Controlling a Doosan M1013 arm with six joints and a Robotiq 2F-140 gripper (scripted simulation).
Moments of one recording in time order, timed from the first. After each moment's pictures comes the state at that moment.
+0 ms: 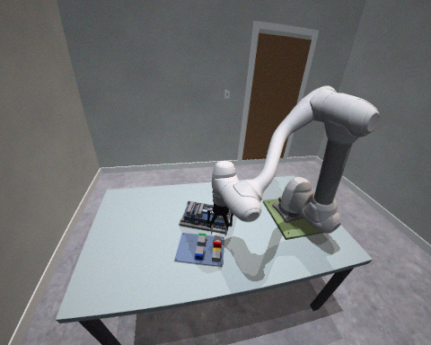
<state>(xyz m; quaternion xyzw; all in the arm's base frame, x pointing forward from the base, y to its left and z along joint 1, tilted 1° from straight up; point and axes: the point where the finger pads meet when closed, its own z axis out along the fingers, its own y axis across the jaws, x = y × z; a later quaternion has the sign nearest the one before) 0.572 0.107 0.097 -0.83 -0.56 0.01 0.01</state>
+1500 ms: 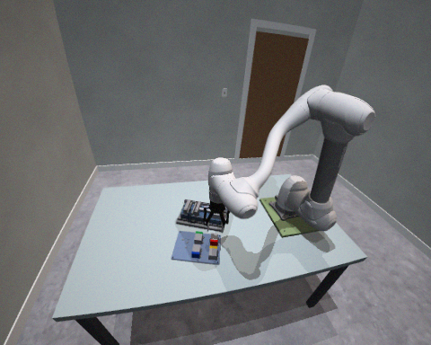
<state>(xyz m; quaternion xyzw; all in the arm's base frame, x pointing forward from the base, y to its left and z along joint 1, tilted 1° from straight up) 0.574 0.108 0.105 -0.83 -0.56 0.01 0.01</state>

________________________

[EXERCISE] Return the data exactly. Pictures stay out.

[RESULT OF THIS EXERCISE]
Controlling a Doosan M1013 arm with six joints and a Robotiq 2F-140 gripper (scripted simulation).
Moments of one recording in time order, timed from the first. After each moment's pictures comes the state at that moment.
+0 ms: 
<state>(xyz m; quaternion xyzw; all in the arm's base frame, x pointing forward from the base, y to its left and z along joint 1, tilted 1° from straight up; point and axes: the point where the finger pads meet when closed, its own z axis out along the fingers, its own y axis across the jaws, x = y × z; a later quaternion has the sign nearest the one before) 0.572 0.107 0.097 -0.83 -0.56 0.01 0.01</state>
+1500 ms: 
<state>(xyz m; quaternion xyzw; all in the arm's base frame, x pointing forward from the base, y to its left and z along joint 1, tilted 1° from straight up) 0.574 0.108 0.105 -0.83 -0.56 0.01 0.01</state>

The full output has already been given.